At 71 years old, so much in his life had come full-circle. As a teen, he had sold Washington newspapers – The Washington Herald, and The Washington Afro – earning pennies. But in his 70s he had a lucrative Washington Post contract, starring in their commercials. He had played “the numbers” before there was an official lottery, playing two cents for a chance to win $3. But in the end he was paid big bucks to endorse D.C. Lottery. His career had begun for pennies as a little boy. In the end, Chuck included his children and grandchildren on one of albums that would do quite well in the market place.

I found Chuck Brown as entertaining up close and personal as he was onstage. On stage he was mesmerizing. I had not been to see him in clubs, but I enjoyed his magic on outdoor stages – the Stone Cold summer festival, at Fort DuPont Park.

Facebook and twitter began buzzing with well wishes for Chuck last week. Community activist Elwood Yango Sawyer (a.k.a. “Yango”) has been posting stories and insights from their 40-year friendship on his Facebook page, and last week launched a prayer vigil for his dear friend.

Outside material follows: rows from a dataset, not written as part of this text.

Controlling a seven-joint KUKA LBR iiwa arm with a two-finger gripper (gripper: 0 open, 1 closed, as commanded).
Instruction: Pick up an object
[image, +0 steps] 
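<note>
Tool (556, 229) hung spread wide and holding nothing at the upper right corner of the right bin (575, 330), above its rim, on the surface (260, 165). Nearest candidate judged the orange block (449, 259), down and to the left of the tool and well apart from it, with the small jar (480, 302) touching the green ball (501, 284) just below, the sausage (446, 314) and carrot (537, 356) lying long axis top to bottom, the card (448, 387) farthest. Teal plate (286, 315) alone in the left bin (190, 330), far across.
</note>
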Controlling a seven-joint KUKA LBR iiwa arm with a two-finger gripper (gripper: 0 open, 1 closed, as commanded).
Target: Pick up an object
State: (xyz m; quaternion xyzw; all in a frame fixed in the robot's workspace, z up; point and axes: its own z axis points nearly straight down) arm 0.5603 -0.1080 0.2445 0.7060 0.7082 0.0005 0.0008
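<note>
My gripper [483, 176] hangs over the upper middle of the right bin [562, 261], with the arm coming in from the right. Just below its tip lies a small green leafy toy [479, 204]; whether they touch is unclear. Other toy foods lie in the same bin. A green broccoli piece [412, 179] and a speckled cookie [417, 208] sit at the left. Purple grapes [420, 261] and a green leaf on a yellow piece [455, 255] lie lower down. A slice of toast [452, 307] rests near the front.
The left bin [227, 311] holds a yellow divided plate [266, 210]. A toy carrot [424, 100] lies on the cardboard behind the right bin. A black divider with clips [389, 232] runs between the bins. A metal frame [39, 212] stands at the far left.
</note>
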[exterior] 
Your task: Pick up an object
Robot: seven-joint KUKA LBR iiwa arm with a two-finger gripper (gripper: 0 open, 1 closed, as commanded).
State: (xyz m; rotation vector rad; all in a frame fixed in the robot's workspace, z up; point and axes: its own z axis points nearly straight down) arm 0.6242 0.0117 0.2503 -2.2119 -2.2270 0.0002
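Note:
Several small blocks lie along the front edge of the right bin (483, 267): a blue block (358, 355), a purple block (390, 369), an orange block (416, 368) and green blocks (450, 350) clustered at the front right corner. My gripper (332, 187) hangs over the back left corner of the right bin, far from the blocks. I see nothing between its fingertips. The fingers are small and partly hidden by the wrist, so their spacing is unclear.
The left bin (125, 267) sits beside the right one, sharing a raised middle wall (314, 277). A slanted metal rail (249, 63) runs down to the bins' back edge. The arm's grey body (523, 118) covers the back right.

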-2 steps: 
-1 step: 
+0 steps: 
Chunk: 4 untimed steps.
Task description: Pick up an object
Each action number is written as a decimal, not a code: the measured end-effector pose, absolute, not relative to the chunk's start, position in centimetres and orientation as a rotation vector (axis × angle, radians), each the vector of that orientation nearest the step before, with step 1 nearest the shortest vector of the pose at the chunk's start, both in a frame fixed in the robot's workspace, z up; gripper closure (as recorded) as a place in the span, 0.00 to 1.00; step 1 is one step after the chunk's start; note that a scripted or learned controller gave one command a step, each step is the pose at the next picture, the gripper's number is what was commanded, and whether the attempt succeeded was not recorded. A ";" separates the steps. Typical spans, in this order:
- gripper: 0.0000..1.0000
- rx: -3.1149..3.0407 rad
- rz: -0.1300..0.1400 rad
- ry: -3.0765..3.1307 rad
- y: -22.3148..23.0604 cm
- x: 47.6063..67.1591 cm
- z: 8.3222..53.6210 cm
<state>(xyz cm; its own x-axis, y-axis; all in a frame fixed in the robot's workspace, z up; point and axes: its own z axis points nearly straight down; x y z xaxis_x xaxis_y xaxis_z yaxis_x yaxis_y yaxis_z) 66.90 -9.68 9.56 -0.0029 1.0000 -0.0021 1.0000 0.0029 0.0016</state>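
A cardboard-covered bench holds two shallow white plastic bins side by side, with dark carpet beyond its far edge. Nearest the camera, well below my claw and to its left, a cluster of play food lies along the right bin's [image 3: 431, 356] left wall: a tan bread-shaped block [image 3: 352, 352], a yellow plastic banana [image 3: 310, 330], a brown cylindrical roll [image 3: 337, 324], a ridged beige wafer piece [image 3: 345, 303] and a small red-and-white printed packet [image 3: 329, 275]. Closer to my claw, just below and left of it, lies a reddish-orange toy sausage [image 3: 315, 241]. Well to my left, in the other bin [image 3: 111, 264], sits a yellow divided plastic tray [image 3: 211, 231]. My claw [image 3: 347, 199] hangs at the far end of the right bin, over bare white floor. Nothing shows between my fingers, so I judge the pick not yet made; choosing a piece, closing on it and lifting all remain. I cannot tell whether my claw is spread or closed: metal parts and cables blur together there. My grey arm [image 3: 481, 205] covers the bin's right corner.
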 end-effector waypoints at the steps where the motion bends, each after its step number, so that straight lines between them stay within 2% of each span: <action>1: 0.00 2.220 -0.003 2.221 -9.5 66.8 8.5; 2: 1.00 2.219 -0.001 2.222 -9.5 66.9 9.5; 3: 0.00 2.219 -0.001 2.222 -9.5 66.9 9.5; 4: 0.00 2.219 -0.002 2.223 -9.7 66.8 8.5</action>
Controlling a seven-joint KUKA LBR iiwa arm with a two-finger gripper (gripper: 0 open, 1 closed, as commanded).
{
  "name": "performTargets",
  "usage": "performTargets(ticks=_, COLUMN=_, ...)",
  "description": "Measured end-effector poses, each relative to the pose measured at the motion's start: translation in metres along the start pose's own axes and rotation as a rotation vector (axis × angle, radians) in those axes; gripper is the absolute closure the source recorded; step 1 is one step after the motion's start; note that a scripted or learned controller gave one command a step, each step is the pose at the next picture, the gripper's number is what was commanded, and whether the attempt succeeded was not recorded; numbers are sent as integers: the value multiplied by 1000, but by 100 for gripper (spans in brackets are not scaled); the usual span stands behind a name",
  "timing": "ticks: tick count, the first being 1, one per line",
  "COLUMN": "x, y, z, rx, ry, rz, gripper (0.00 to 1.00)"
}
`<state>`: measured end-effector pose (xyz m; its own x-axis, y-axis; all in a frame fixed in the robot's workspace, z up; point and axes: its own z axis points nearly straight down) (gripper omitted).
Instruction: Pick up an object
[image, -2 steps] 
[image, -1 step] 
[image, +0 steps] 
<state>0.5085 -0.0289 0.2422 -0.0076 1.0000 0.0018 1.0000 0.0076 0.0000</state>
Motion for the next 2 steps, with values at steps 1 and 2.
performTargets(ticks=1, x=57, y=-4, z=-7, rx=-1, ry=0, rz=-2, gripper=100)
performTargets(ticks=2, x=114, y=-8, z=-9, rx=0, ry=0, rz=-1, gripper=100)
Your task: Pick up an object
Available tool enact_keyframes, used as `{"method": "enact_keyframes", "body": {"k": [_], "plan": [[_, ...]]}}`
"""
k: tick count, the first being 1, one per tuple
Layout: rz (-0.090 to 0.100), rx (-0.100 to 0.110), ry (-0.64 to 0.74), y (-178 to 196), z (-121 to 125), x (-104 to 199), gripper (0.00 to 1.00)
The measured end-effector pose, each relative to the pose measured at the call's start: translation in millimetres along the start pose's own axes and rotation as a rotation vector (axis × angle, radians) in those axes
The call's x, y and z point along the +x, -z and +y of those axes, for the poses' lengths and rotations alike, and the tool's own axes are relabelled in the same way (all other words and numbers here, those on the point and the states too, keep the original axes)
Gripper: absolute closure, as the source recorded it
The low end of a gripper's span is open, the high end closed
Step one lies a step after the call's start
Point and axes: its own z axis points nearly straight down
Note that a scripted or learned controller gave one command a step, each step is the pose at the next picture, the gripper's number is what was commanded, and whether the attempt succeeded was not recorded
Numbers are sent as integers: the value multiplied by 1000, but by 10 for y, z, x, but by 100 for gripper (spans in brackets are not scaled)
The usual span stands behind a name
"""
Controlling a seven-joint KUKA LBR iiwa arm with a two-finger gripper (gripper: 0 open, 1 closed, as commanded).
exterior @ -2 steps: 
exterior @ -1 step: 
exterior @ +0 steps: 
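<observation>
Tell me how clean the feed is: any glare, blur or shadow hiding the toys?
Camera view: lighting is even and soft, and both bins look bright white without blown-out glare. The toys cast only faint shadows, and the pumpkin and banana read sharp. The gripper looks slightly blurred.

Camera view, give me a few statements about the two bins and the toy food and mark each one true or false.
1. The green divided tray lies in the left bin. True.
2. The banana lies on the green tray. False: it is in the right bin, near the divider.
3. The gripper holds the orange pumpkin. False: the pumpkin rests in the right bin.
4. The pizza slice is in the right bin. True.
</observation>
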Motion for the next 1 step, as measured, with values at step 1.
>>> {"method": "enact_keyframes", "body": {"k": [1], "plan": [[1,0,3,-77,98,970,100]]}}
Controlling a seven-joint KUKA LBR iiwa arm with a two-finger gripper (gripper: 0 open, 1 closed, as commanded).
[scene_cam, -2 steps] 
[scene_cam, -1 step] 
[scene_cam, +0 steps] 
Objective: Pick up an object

Thursday morning he posted recollections of a conversation he had with Chuck when the Go-Go Master returned from Japan, where people had paid $1,500 a pop to see him. Yango hopes Chuck’s tenacity and determination to succeed will inspire others. “Chuck shows us what can happen, if you give yourself a chance to enjoy the beauty of life,” Sawyer posted. “A guy made a guitar for him in Lorton, and he took that skill and became world known.”